To set up a DataSync location for your Google Cloud Storage bucket, you need the access ID and secret for the HMAC key that you created in Step 1.

To create the DataSync source location
  1. Open the AWS DataSync console at https://console.aws.amazon.com/datasync/.

  2. In the left navigation pane, expand Data transfer, then choose Locations and Create location.

  3. For Location type, choose Object storage.

  4. For Agents, choose the agent that you created in Step 3.

  5. For Server, enter storage.googleapis.com.

  6. For Bucket name, enter the name of your Google Cloud Storage bucket.

  7. Expand Additional settings. For Server protocol, choose HTTPS. For Server port, choose 443.

  8. Scroll down to the Authentication section. Make sure that the Requires credentials check box is selected, and then do the following:

    • For Access key, enter your HMAC key's access ID.

    • For Secret key, enter your HMAC key's secret.

  9. Choose Create location.

Step 5: Create a DataSync destination location for your S3 bucket

You need a DataSync location for where you want your data to end up.

To create the DataSync destination location
  1. Open the AWS DataSync console at https://console.aws.amazon.com/datasync/.

  2. In the left navigation pane, expand Data transfer, then choose Locations and Create location.

  3. Create a DataSync location for the S3 bucket.

    If you deployed the DataSync agent in your VPC, this tutorial assumes that the S3 bucket is in the same AWS Region as your VPC and DataSync agent.

Step 6: Create and start a DataSync task

With your source and destinations locations configured, you can start moving your data into AWS.

To create and start the DataSync task
  1. Open the AWS DataSync console at https://console.aws.amazon.com/datasync/.

  2. In the left navigation pane, expand Data transfer, then choose Tasks, and then choose Create task.

  3. On the Configure source location page, do the following:

    1. Choose Choose an existing location.

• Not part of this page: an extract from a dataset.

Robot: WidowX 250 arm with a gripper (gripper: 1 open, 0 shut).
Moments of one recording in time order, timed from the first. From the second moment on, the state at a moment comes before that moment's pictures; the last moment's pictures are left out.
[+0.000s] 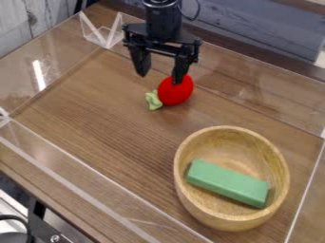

    2. Choose the source location that you created in Step 4, then choose Next.

  4. On the Configure destination location page, do the following:

    1. Choose Choose an existing location.

    2. Choose the destination location that you created in Step 5, then choose Next.

  5. On the Configure settings page, do the following:

    1. Under Data transfer configuration, expand Additional settings and clear the Copy object tags check box.

      Important

      Because DataSync communicates with Google Cloud Storage by using the Amazon S3 API, there's a limitation that might cause your DataSync task to fail if you try to copy object tags.

    2. Configure any other task settings that you want, and then choose Next.

  6. On the Review page, review your settings, and then choose Create task.

  7. On the task's details page, choose Start, and then choose one of the following:

    • To run the task without modification, choose Start with defaults.

    • To modify the task before running it, choose Start with overriding options.

When your task finishes, you'll see the objects from your Google Cloud Storage bucket in your S3 bucket.